[What the task asks]:
Everything in the listing except the pictures should be written out exactly.

========

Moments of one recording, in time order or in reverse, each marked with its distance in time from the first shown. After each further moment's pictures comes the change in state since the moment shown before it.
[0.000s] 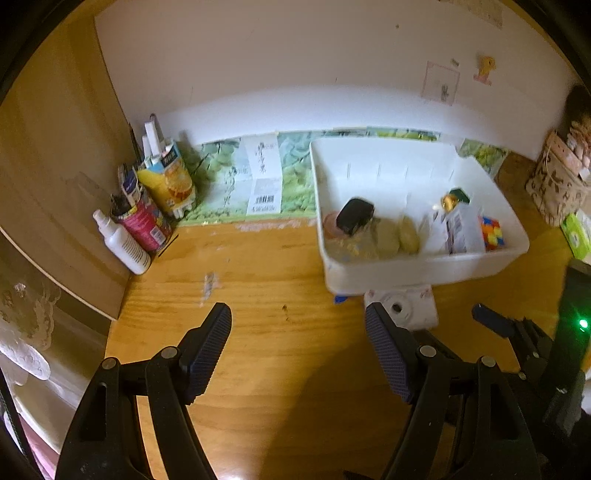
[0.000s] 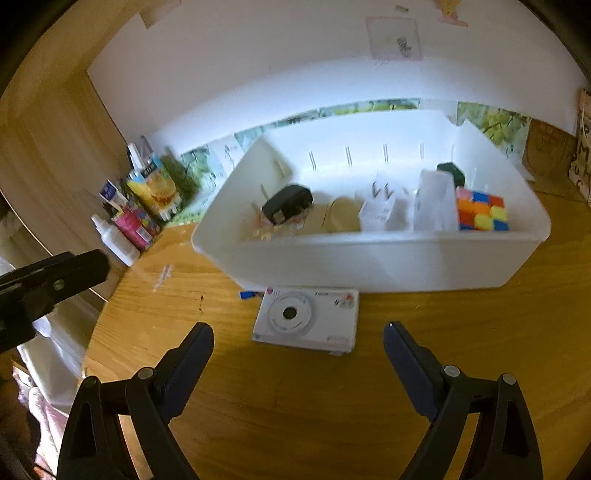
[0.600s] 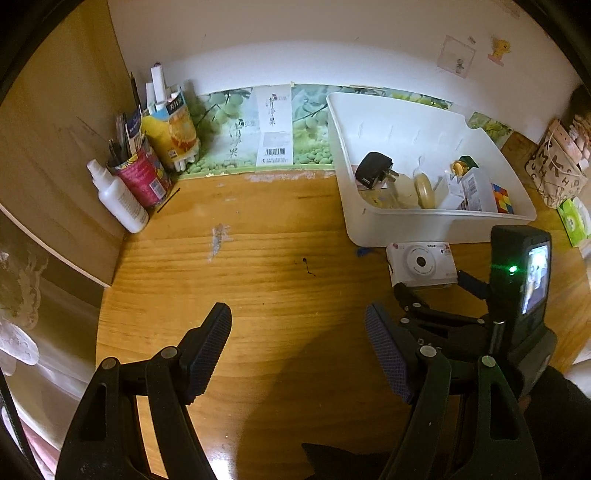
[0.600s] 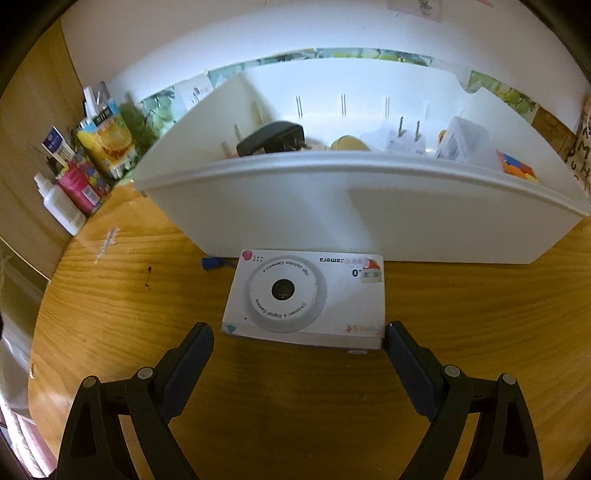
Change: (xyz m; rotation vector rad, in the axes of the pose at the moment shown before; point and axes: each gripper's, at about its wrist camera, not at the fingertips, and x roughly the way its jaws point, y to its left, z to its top) left arm 0.019 0.038 -0.021 -0.023 0.124 -0.066; right arm 0.073 0.020 -0.019 -0.022 0.104 -0.179
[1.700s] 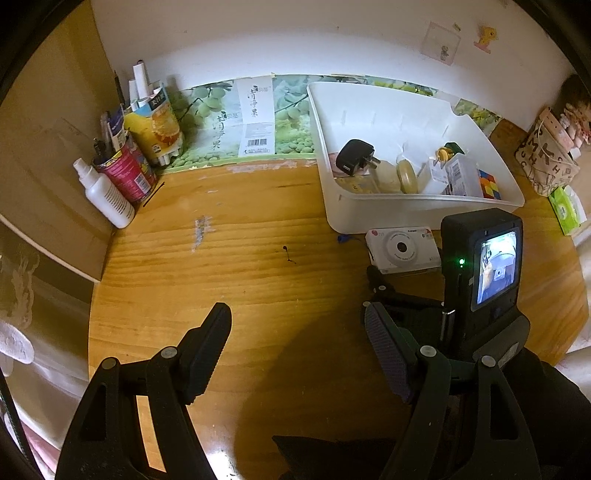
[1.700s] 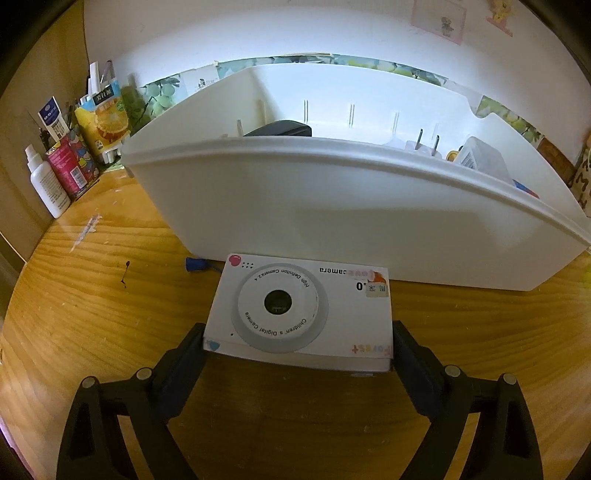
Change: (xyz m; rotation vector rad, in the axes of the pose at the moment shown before) left arm -0.004 -0.015 -0.005 0.028 0.035 -0.029; right arm 0.017 0.008 -0.001 -0.087 -0.063 -0.072
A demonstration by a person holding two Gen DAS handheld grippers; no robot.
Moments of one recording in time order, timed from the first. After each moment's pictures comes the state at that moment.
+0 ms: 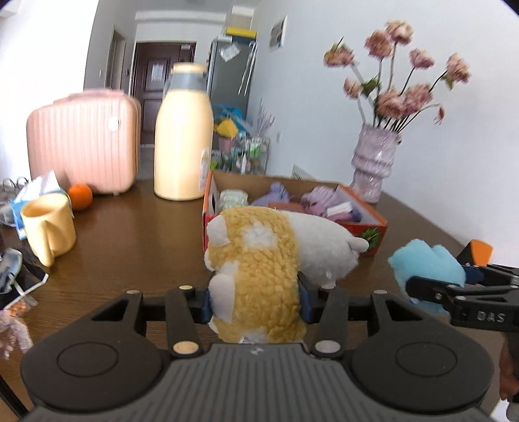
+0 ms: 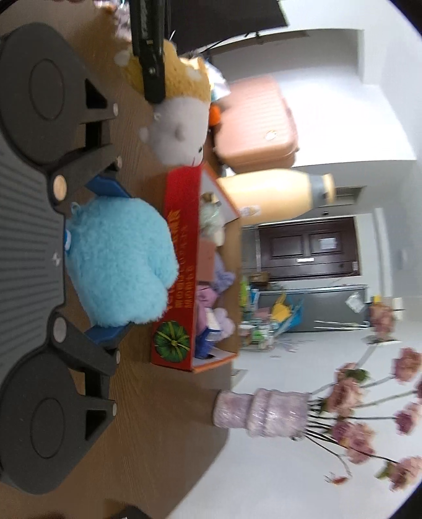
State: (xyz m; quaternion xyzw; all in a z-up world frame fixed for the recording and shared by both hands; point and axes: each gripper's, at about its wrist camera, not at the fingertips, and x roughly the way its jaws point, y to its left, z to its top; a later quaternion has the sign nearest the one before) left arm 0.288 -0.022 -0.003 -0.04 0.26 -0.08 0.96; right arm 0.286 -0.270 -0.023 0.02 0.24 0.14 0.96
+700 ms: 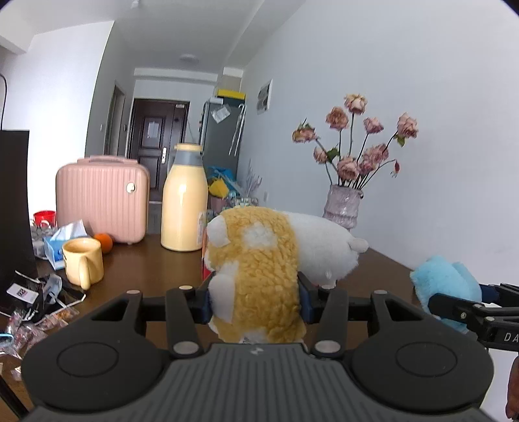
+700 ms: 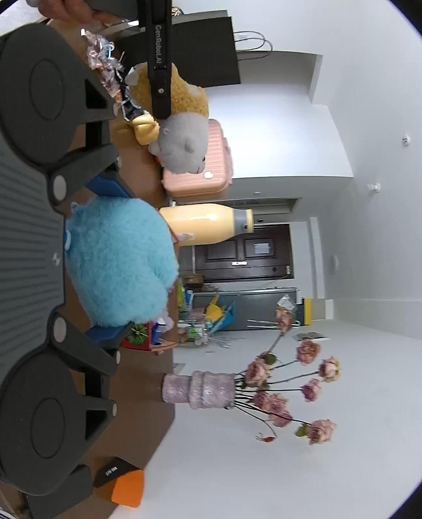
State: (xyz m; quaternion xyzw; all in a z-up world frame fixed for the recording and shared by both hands) left arm 0.127 -0.019 0.049 -0.04 0.14 -0.09 0.99; right arm 0.102 -0.281 0.025 0.03 0.12 0.14 0.98
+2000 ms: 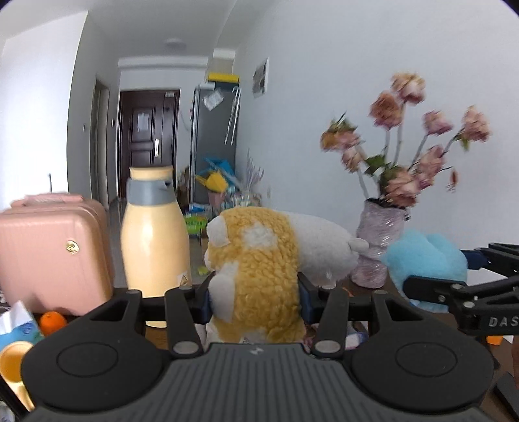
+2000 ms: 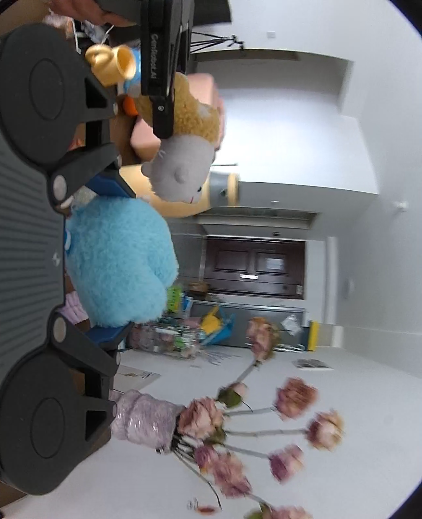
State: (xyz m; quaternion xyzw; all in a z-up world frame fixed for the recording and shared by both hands) left arm 0.410 -0.053 0.124 -0.01 0.16 -0.10 0.98; right arm 0.408 -0.277 0.114 -0.04 0.16 0.16 0.97
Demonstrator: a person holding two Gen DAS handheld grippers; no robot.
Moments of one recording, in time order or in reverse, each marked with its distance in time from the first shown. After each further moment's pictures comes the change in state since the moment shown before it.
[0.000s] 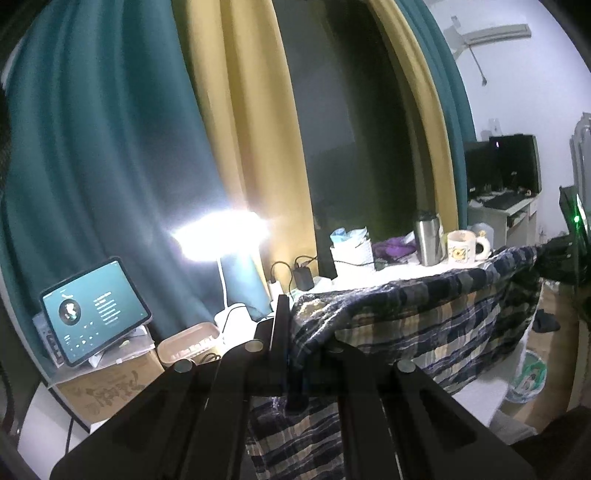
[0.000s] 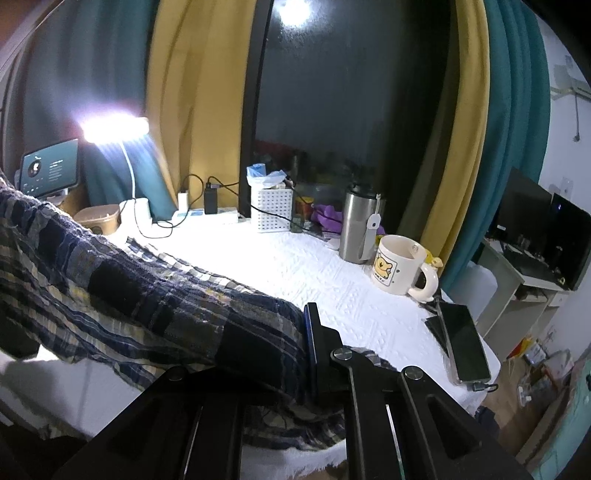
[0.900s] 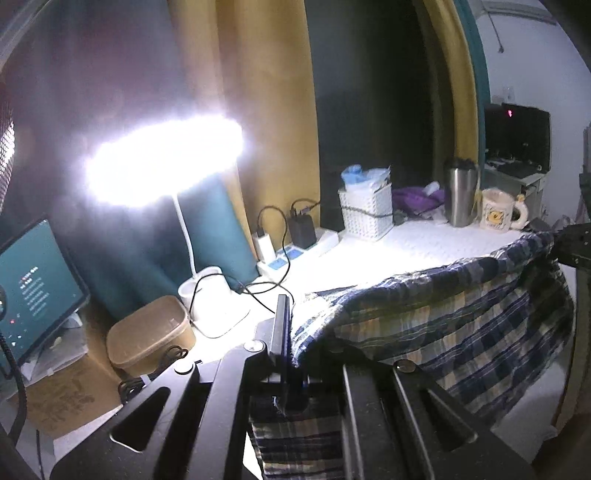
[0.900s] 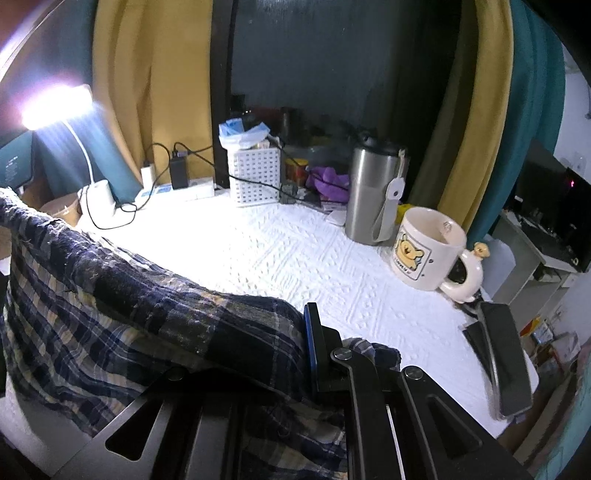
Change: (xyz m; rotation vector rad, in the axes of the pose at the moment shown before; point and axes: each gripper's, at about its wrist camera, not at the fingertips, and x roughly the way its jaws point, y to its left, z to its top) left arm 0.167 0.022 -0.023 -0.030 0.230 -0.071; right arm 0.141 -0.017 0.020 0.038 0.156 0.007
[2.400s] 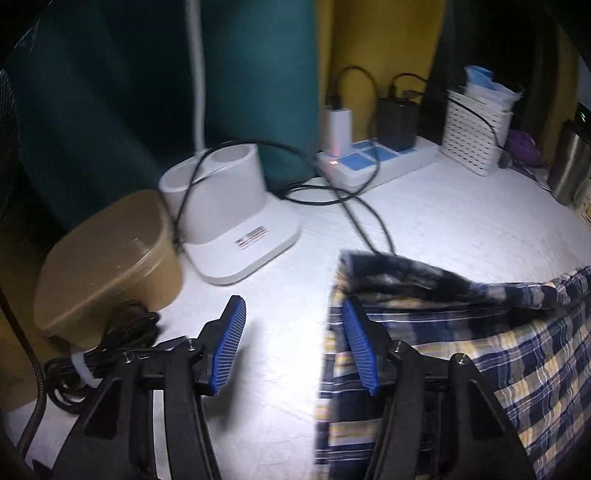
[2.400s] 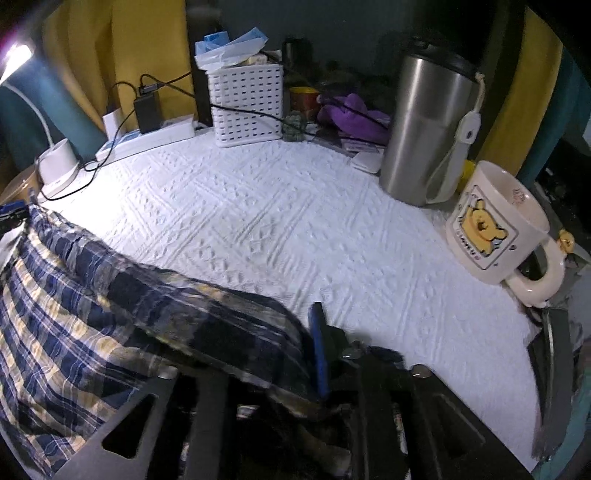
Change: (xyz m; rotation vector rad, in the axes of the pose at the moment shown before) left arm 0.180 0.070 -0.058 -0.212 0.352 0.076; right arm 0.117 0.006 0.016 0.005 0.210 -0.034
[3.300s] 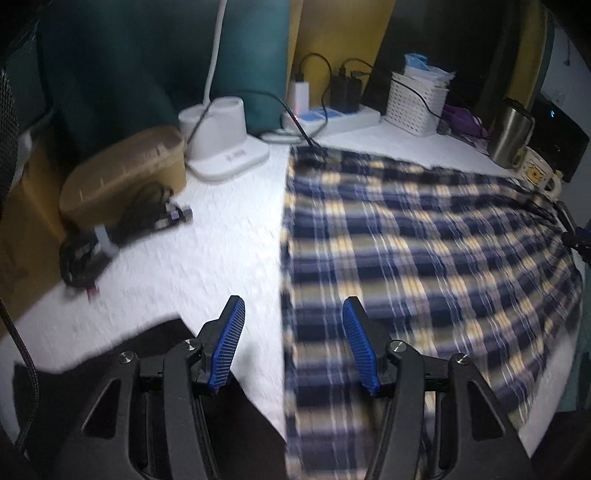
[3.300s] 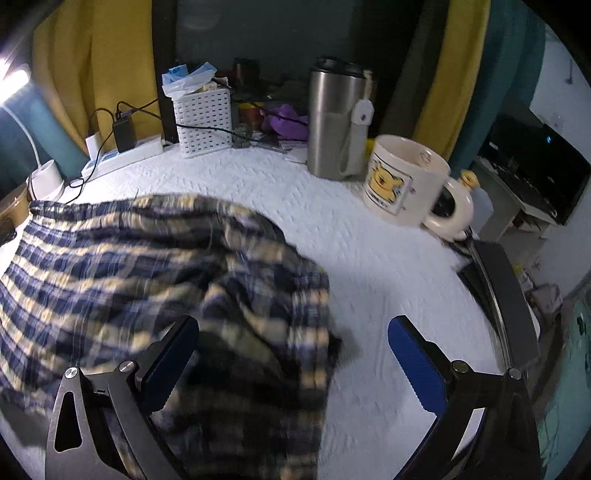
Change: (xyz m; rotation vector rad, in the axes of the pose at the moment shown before) left arm -0.089 -0.008 -0.095 -0.004 0.069 -0.155; right arm -0.076 -0.022 -0.072 0.129 -0.044 -0.098
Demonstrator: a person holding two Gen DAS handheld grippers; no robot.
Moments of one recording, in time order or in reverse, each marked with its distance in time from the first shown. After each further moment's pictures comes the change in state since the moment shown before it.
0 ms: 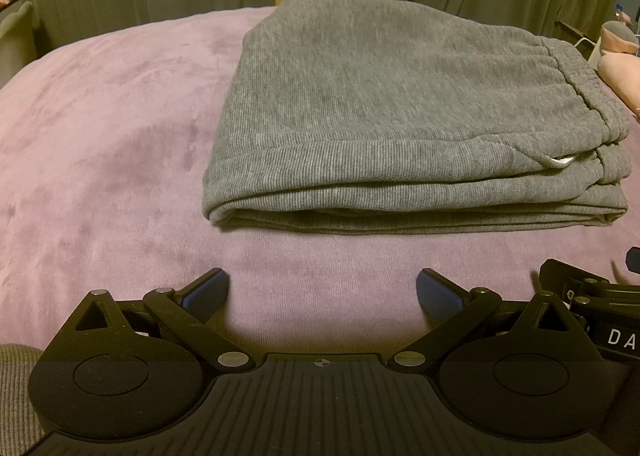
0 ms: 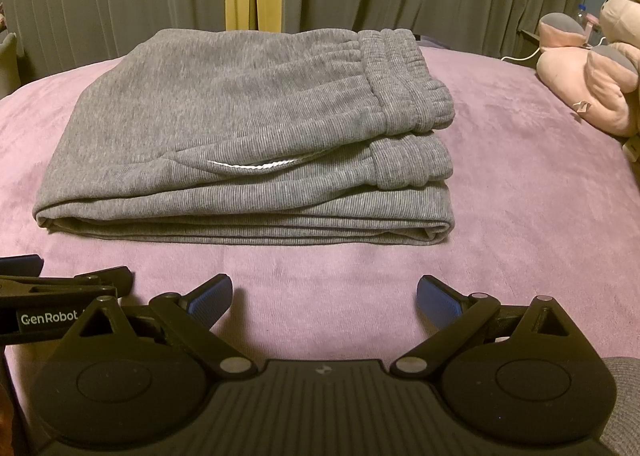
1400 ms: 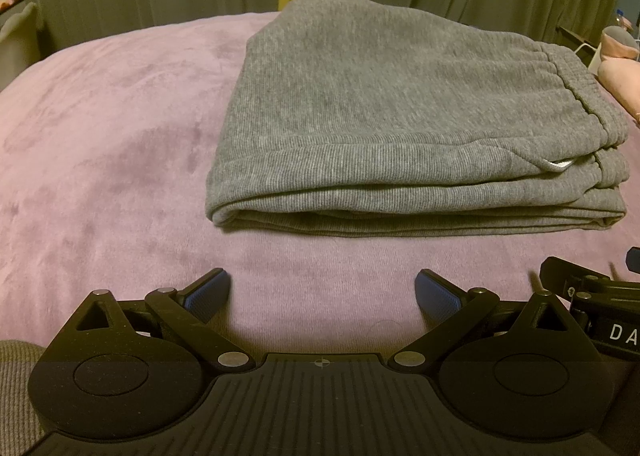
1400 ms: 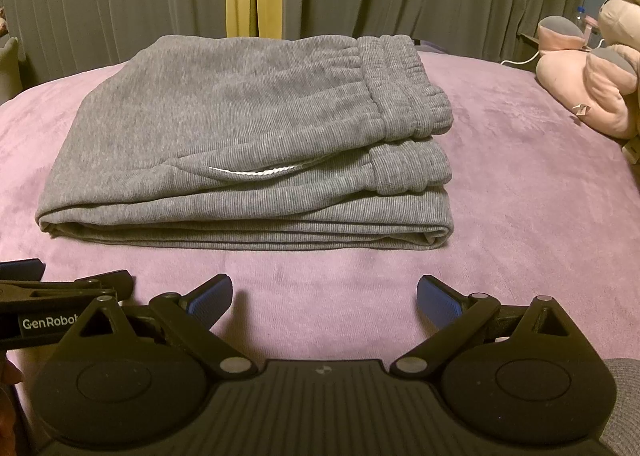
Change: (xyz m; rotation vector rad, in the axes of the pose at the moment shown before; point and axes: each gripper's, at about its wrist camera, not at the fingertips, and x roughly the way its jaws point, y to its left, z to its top) left arm -0.002 0.000 -0.001 -0.009 -0.020 0.001; right arm -0.004 0.000 0.002 0.011 -0.017 0.001
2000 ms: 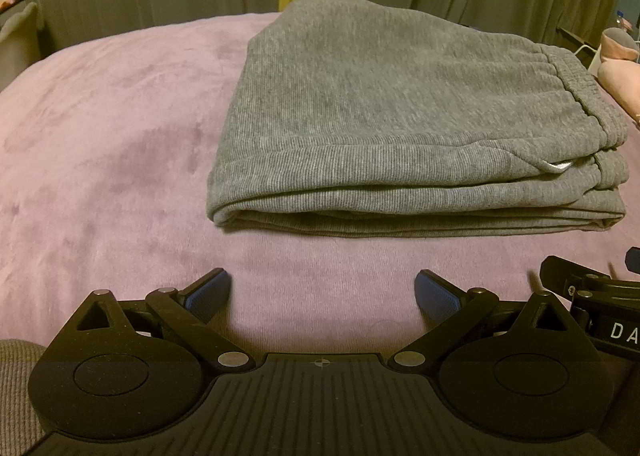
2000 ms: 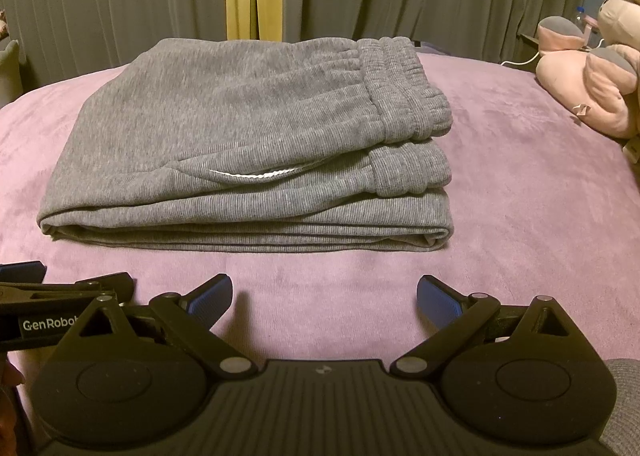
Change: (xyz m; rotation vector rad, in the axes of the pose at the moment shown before) left arm -0.001 0.000 0.000 0.000 0.000 -0.001; right arm -0.001 0.000 0.002 0.005 -0.004 0.001
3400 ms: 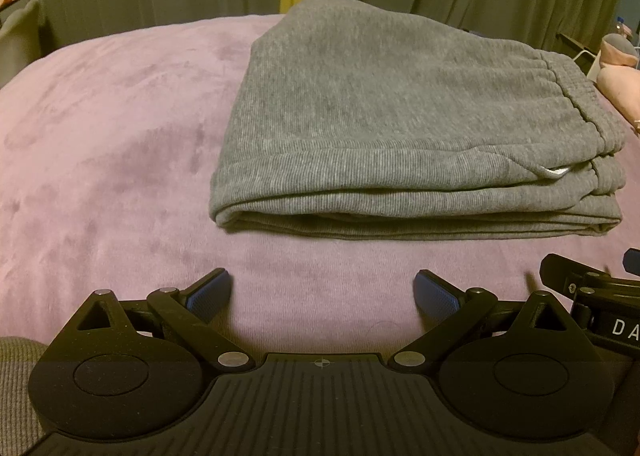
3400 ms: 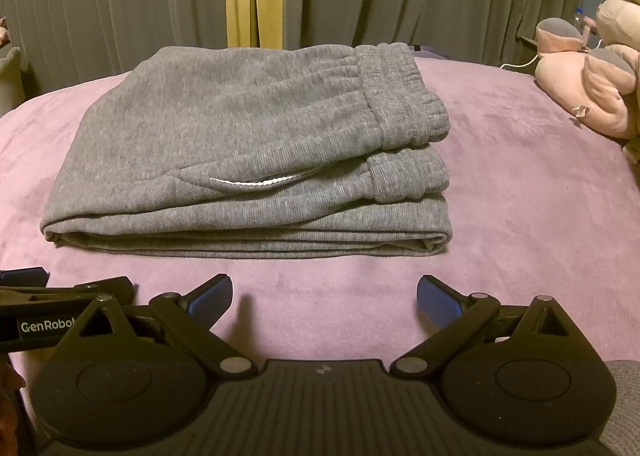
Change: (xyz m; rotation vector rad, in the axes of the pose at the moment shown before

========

[Exercise solution]:
Moments of one recording, in time order or in reverse, each marked with its distance in time from the first shown. After each further moment's pictures comes the change in state since the moment shown before it.
[0.000s] 
[0.000s] 
[0.600s] 
[0.600s] 
Change: (xyz m; rotation vector rad, in the axes of the pose at the moment shown before; point and axes: each gripper's, at about its wrist camera, not at the fingertips, and x roughly the way its jaws point, y to its left, z to its top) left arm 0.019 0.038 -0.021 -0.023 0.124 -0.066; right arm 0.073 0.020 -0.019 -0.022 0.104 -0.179
[1.700s] 
[1.700s] 
Change: (xyz m; rotation vector rad, in the axes of the pose at the moment shown before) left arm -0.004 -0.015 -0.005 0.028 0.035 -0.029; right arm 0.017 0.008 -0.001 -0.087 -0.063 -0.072
A demonstration by a person holding two Gen DAS handheld grippers; no robot.
Moments of one recording in time order, timed from the first. After each moment's pictures comes the state at that moment.
+0 ms: 
+0 ms: 
State: (xyz m; quaternion xyzw; all in a z-up world frame fixed for the recording and shared by both hands; point and axes: each gripper's, at about its wrist camera, not at the fingertips, and x roughly the way its jaws point, y to its left, z to its top; a later quaternion has the sign nearest the one before) left arm 0.288 -0.022 -0.003 -0.04 0.26 -0.08 0.96; right arm 0.286 -0.270 -0.023 0.02 0.24 0.14 0.96
+700 ms: 
+700 ms: 
State: (xyz m; quaternion xyzw; all in a z-up world frame fixed for the recording and shared by both hands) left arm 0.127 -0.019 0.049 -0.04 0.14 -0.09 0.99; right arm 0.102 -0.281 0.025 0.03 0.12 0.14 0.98
+2000 ms: 
+2000 ms: 
State: (xyz m; quaternion xyzw; all in a z-up world frame fixed for the recording and shared by both hands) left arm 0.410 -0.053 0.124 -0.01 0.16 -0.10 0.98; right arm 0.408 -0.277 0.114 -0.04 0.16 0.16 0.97
Demonstrator: a person holding two Gen DAS handheld grippers; no robot.
Moments of one recording, in time order or in reverse, each marked with its distance in time from the first shown. After each further moment's pictures comes the change in state since the moment shown before it.
[0.000s] 
[0.000s] 
[0.900s] 
[0.900s] 
Change: (xyz m; rotation vector rad, in the axes of the pose at the moment shown before; point and axes: each gripper's, at about its wrist camera, not at the fingertips, and x roughly the way its jaws point, y to its left, z to its top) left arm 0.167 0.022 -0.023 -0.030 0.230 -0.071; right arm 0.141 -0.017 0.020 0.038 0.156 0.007
[2.400s] 
[2.400s] 
Change: (xyz m; rotation vector rad, in the axes of the pose at the moment shown before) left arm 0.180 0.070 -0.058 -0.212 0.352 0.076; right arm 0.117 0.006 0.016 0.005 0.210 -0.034
[3.300s] 
[3.300s] 
Change: (xyz m; rotation vector rad, in the axes of the pose at the moment shown before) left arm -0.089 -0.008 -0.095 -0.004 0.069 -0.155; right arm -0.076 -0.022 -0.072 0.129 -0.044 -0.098
Demonstrator: a person holding two Gen DAS handheld grippers; no robot.
Moments of one recording, in time order or in reverse, each marked with its distance in time from the first shown. After each further moment's pictures comes the change in state since the moment shown before it.
0 ms: 
0 ms: 
1400 ms: 
1400 ms: 
Change: (xyz m; rotation vector rad, in the axes of the pose at the moment shown before; point and axes: each gripper's, at about its wrist camera, not at the fingertips, and x roughly the way its jaws point, y to its left, z to its top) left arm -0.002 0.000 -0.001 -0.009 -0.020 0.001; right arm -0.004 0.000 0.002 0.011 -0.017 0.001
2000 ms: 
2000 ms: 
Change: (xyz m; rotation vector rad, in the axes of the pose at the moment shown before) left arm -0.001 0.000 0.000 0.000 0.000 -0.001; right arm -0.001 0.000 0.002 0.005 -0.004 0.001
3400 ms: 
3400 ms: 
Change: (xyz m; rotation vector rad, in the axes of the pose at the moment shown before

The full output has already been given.